In the records below, find the line with "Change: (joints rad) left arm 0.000" and the line with "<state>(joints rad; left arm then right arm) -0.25"; return exactly those lines and every line between them.

(THE DATA)

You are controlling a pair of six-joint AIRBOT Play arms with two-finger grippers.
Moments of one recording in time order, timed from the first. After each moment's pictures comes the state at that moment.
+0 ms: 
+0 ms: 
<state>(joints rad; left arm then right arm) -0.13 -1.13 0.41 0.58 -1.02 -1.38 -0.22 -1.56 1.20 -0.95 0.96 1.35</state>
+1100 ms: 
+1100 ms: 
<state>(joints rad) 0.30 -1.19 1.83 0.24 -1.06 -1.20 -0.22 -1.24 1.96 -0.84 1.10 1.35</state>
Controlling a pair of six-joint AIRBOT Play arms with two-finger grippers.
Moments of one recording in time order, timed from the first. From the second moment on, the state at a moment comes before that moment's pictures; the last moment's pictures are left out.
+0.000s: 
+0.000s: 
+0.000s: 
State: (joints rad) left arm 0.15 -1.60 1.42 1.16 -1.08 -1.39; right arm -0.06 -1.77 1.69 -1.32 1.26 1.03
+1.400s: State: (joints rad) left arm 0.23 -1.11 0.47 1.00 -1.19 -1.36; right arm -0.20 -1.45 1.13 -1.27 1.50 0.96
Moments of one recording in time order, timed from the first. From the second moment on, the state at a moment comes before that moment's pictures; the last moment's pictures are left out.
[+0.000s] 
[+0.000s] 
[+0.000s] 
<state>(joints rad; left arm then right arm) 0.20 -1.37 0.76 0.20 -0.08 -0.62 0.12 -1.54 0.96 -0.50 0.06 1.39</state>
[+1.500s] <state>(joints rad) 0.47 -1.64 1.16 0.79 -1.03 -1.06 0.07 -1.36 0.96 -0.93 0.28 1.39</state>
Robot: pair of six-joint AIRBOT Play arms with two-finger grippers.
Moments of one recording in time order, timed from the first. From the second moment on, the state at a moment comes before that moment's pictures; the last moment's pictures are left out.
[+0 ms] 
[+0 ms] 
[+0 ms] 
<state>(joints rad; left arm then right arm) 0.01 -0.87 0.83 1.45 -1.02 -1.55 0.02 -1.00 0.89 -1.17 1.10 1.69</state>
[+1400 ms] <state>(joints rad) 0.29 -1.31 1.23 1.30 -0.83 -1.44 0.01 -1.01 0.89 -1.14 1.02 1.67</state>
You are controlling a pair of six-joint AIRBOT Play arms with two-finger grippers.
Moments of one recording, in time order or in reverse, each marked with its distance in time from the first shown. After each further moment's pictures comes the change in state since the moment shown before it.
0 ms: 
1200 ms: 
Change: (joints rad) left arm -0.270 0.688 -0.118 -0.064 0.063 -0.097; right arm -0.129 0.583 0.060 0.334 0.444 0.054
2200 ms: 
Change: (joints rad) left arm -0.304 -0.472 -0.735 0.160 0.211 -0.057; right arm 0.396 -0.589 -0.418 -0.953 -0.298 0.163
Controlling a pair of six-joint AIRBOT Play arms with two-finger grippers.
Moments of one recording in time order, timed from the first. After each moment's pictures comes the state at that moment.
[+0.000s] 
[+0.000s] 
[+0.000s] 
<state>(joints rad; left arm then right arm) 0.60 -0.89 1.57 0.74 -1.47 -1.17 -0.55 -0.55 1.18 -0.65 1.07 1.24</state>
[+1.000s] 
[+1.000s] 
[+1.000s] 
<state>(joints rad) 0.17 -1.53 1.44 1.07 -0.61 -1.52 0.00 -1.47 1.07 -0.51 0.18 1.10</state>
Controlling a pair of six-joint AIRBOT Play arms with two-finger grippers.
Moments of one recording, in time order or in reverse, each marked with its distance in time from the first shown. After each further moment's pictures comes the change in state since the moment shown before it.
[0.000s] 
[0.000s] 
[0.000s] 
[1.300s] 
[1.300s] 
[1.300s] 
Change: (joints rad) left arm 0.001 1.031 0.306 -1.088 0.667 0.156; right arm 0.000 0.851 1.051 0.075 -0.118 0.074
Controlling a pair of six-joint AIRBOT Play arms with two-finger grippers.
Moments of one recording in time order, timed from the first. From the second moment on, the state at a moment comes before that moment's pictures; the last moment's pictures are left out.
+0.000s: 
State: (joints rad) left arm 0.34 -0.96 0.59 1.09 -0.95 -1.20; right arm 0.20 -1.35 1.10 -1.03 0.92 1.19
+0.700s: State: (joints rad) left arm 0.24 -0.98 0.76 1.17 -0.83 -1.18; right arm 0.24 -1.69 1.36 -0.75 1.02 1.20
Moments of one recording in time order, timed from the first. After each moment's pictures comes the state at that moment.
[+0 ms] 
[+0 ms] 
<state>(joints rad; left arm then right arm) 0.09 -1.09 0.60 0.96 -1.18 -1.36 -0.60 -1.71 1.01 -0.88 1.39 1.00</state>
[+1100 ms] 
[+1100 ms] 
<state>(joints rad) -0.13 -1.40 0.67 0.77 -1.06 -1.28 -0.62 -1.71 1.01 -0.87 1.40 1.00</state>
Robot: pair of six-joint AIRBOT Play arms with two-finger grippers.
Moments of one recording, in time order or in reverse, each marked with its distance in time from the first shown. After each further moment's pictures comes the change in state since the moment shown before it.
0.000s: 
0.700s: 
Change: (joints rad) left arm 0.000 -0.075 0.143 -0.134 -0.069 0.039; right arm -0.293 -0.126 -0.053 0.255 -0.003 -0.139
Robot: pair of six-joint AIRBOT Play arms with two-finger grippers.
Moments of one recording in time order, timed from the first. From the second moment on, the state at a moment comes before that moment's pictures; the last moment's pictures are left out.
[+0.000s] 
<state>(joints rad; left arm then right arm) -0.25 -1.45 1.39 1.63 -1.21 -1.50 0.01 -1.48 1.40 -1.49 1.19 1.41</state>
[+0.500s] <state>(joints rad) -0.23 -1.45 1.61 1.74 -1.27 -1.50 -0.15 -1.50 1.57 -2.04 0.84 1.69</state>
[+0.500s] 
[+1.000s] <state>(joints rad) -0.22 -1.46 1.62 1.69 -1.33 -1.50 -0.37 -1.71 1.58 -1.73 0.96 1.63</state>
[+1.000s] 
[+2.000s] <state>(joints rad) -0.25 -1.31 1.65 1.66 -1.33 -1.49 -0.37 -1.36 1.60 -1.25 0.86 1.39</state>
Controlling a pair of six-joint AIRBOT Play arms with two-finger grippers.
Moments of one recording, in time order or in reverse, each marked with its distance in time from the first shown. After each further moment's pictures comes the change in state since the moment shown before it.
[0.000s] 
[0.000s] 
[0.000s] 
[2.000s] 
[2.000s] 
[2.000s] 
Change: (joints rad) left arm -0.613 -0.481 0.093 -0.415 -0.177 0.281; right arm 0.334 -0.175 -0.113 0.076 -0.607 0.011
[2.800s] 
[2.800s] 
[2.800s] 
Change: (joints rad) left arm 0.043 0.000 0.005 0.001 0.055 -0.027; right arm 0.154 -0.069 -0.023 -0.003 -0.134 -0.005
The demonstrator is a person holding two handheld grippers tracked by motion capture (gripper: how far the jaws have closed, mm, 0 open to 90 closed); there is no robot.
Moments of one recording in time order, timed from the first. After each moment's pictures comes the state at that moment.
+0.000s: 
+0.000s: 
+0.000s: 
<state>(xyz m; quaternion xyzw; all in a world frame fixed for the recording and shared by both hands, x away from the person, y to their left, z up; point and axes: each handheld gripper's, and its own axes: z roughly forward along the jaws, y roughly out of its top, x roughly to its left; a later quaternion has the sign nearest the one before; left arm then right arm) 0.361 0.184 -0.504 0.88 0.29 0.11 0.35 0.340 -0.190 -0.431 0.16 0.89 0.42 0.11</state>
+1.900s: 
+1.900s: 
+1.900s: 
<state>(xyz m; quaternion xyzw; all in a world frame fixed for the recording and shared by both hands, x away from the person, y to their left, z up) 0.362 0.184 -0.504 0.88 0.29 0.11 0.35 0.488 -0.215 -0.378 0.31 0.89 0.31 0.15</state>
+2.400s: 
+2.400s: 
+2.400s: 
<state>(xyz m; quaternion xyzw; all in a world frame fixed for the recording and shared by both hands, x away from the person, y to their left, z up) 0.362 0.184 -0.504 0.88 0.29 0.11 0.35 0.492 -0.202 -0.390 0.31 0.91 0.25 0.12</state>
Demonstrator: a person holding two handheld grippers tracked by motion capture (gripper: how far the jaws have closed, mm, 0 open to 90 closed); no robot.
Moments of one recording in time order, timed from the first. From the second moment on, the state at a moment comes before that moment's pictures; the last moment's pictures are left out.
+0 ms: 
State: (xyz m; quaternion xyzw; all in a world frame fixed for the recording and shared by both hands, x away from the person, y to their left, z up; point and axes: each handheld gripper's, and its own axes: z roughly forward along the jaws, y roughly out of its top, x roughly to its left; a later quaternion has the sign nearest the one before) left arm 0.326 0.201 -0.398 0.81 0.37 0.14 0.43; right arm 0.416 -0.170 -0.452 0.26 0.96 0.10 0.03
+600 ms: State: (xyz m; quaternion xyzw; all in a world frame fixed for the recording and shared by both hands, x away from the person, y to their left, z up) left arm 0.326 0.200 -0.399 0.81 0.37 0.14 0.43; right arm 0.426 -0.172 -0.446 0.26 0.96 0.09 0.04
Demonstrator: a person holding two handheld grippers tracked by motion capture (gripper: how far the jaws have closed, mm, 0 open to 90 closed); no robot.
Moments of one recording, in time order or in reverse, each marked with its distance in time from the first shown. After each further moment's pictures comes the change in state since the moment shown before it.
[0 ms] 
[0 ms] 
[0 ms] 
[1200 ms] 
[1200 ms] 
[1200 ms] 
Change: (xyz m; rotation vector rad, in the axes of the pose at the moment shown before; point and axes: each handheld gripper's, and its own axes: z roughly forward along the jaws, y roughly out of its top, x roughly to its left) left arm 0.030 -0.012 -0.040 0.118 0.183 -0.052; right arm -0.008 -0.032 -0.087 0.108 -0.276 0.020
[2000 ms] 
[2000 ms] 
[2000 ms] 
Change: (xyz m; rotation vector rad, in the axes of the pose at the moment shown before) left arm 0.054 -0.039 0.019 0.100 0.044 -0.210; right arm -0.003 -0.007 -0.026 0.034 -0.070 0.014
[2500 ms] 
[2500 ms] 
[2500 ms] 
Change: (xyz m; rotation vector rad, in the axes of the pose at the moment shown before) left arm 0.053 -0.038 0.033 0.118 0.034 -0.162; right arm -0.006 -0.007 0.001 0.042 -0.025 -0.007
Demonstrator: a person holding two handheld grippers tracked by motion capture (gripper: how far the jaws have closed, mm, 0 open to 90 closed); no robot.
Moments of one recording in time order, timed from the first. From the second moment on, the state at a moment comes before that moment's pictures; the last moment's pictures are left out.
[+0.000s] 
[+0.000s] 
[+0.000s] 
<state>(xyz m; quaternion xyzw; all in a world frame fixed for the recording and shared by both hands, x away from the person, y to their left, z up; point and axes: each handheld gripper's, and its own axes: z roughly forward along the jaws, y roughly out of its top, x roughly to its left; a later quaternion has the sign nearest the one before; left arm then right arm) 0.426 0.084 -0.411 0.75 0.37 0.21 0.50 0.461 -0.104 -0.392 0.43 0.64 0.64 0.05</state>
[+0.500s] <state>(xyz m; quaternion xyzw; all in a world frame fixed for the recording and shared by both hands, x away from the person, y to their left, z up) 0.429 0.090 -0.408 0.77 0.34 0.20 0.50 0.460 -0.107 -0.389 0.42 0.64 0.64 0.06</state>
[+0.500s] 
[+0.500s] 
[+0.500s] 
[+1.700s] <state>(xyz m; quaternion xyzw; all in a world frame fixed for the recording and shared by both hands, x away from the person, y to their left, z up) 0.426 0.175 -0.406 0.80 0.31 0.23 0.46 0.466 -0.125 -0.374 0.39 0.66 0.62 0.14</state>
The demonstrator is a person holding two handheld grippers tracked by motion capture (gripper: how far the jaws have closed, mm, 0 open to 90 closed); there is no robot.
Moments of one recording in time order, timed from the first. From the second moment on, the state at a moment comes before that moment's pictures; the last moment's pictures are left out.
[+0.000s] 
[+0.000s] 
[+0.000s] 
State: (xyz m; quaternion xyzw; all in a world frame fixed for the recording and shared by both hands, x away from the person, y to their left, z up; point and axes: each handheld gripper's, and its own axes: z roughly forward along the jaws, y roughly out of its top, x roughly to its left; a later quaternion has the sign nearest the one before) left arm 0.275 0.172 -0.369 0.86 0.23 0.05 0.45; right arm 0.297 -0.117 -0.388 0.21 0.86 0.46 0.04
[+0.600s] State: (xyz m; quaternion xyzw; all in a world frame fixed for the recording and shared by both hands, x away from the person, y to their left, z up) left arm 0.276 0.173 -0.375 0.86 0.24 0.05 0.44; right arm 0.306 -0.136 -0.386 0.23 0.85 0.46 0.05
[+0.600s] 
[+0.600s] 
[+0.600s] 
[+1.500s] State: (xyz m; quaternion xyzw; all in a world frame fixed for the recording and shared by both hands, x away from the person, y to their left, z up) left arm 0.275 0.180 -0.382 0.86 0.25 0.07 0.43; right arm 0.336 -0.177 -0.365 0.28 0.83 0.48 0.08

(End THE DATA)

SOLVED EXERCISE »
Change: (joints rad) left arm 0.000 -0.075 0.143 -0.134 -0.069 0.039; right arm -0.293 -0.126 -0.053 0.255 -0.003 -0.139
Robot: pair of six-joint AIRBOT Play arms with two-finger grippers.
Moments of one recording in time order, timed from the first. From the second moment on, the state at a moment comes before that moment's pictures; the last moment's pictures are left out.
[+0.000s] 
<state>(joints rad; left arm then right arm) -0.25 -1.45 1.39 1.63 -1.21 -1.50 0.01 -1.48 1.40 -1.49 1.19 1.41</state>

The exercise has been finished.